## Your goal
Only a slice of the listing below is wanted. Retype the lines from the one containing "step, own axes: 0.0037" through the one containing "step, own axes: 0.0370", exactly, both ends included.

## Dataset section
==================================================
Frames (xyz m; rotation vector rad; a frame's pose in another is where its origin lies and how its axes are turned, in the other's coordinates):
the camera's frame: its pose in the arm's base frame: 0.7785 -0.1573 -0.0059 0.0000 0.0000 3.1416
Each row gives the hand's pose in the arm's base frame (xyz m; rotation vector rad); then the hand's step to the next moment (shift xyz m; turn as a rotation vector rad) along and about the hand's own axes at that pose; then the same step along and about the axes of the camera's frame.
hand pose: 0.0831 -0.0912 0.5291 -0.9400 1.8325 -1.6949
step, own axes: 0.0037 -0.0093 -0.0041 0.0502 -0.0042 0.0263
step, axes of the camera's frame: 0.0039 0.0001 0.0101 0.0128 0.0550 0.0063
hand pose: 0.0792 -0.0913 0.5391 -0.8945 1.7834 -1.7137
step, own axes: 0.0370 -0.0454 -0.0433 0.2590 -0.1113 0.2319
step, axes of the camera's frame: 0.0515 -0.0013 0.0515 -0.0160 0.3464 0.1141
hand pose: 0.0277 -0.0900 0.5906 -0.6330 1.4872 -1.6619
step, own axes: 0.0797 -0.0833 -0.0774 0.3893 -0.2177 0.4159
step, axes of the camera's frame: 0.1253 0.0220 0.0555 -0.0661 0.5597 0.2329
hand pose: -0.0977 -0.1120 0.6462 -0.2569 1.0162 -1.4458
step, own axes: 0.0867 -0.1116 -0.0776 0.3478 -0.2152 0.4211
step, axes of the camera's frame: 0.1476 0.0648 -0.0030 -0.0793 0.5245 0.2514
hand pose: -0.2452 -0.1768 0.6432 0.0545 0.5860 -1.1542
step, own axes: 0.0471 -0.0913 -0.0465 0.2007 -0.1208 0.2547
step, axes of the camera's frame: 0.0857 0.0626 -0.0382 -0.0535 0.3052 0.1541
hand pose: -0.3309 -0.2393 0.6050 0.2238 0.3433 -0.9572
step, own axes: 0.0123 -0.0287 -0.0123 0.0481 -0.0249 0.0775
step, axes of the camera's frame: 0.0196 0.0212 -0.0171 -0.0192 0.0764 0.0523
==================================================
## Exercise result
step, own axes: 0.0037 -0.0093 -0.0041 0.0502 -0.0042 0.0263
step, axes of the camera's frame: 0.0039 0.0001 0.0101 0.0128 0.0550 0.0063
hand pose: 0.0792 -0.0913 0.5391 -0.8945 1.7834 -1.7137
step, own axes: 0.0370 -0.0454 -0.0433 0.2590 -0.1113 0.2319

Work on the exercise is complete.